San Diego Union-Tribune (Sunday)
BIDEN CAN FIX U.S. ASYLUM, FIRST THINGS FIRST
The cruelty with which would-be immigrants and asylum-seekers were often treated at the U.S. border was a feature, not a bug, of immigration policies with President Donald Trump in the White House.
Trump and many of his appointees essentially rejected U.S. laws that dictated asylum should be provided to those who legitimately feared they faced persecution and abusive treatment in their home countries because of their race, religion, nationality, political views or membership in a “particular social group” such as the LGBTQ+ community.
When Joe Biden took over as president in January 2021, the cruel posturing disappeared.
Biden quickly won kudos for ending Trump’s policy of turning away asylum-seeking minors, leading to much improved treatment of young migrants. Biden also won praise after his administration unveiled a plan to increase legal immigration and to simplify related bureaucratic procedures.
Unfortunately, 14 months into his presidency, Biden’s handling of a key aspect of immigration policy has become increasingly confusing and arbitrary to the point it can seem downright unfair.
The biggest issue: To the shock of human rights groups, Biden has retained a Trump policy known as Title 42 that was adopted in March 2020. It gives border agents the authority to immediately expel migrant families caught crossing the border back to Mexico or their home countries.
This is depicted as a public health measure to contain the COVID-19 pandemic and was defended on those grounds by a Department of Homeland Security spokesperson last week.
But giving such authority to individual agents has led to decisions at the border that seem capricious and racist. The spokesperson insisted that agents had clear standards to decide when to admit individuals on “humanitarian” grounds. Yet reporting by Kate Morrissey of The San Diego Union-tribune paints a chaotic, troubling picture.
Morrissey’s analysis of Customs and Border Protection data found that people from countries with mostly White residents were much less likely to be expelled under Title 42 than people from Mexico, Guatemala, Honduras and El Salvador. This was true under both Trump and Biden.
One story told of how three Ukrainians walked up to the San Ysidro Port of Entry to request asylum and were let in the United States within about an hour or so. But Russians who shared the same fear of persecution under Russian dictator Vladimir Putin as the Ukrainians whose nation Putin invaded last month were denied entry. So were Mexican families and a Nigerian man who said he had been shot while in Mexico.
Thankfully, major changes are in the works.
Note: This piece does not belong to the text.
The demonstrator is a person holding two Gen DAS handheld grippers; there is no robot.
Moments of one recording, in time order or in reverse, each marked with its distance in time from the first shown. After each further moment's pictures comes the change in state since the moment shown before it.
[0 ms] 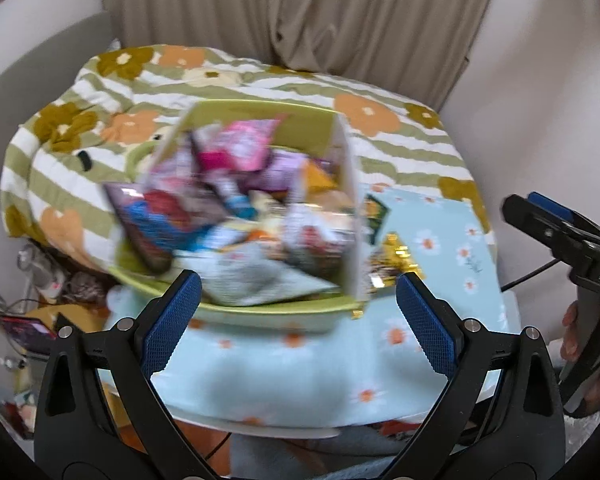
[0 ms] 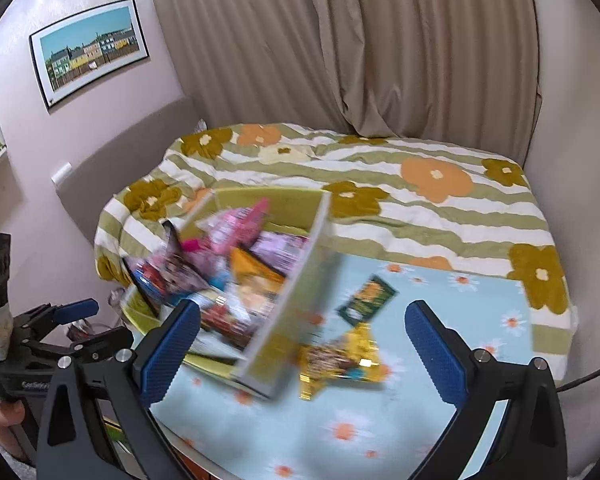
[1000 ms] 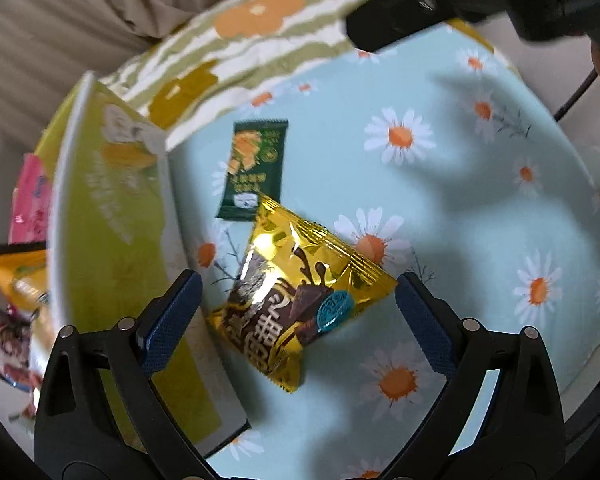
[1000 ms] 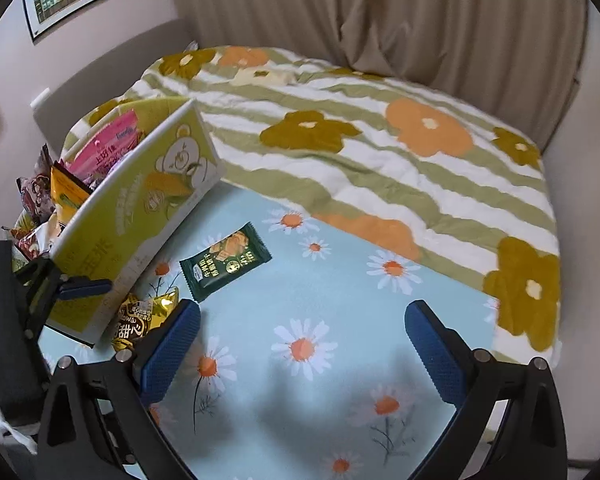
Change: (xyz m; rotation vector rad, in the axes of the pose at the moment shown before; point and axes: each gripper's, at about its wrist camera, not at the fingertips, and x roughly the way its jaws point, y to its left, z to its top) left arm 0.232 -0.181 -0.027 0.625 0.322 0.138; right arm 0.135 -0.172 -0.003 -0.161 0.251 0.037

Citing U.S. officials and draft Department of Homeland Security documents, Reuters and Buzzfeed News have recently reported that the Biden administration is giving serious consideration to ending Title 42 pending a lengthy internal review.
And on Thursday, the administration released a comprehensive plan to speed up the processing of 670,000-plus backlogged asylum claims by adding many new asylum officers to evaluate the claims.
The administration hopes to be able to process each case in six months instead of the present five years. Devoting far more resources to this problem has always been the obvious solution.
But will Title 42 be replaced with a policy that also has arbitrary standards? If so, the problems will remain as profound at the start of the asylumseeking process as in the middle and the end.
On immigration, concerns about cruelty with the last president have given way to concerns about competence and cohesiveness with the new one. Unless he can fix the initial asylum evaluation process so it is coherent and fair for all, Joe Biden invites and deserves criticism. In year two of his presidency, not being Donald Trump is not good enough.